What you should do: Quote, with no changes, the lines that run from the top of the material to the line with "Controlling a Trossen", both included.

Recorded data:

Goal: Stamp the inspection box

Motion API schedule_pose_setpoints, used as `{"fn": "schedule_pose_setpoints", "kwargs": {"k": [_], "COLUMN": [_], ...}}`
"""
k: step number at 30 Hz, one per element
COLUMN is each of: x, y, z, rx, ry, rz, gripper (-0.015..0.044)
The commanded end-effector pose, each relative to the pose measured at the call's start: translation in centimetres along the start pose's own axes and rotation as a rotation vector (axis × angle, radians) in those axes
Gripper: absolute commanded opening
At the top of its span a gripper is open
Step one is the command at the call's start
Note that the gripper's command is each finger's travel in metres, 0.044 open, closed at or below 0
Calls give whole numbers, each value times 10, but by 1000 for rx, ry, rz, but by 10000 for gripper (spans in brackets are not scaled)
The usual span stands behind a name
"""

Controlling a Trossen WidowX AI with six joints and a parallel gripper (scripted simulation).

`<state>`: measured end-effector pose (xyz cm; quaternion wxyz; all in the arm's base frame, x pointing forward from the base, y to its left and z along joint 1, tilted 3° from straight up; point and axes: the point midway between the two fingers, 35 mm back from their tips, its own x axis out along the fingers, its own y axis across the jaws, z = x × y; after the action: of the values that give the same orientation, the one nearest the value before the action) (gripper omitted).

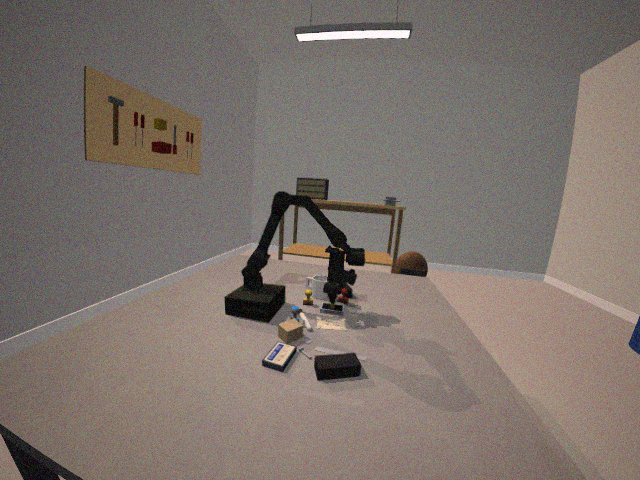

Answer space:
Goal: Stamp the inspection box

Motion API schedule_pose_setpoints, used as `{"fn": "schedule_pose_setpoints", "kwargs": {"k": [_], "COLUMN": [_], ...}}`
"""
k: step number at 30 Hz, one per element
COLUMN is each of: x, y, z, rx, ry, rz, gripper (-0.015..0.044)
The commanded end-effector pose, each relative to the pose measured at the call's start: translation in centimetres along the start pose's own axes and rotation as a rotation vector (axis × angle, radians) in those axes
Gripper: absolute commanded opening
At the top of its span a gripper is open
Step one is the command at the call's start
Note that the gripper's command is each finger's travel in metres, 0.044 open, closed at or below 0
Calls give whole numbers, each value times 10, but by 1000 for rx, ry, rz, but by 10000 for gripper (spans in brackets are not scaled)
The usual span stands behind a name
"""

Controlling a Trossen WidowX AI with six joints and a parallel gripper (scripted simulation).

That concludes the answer.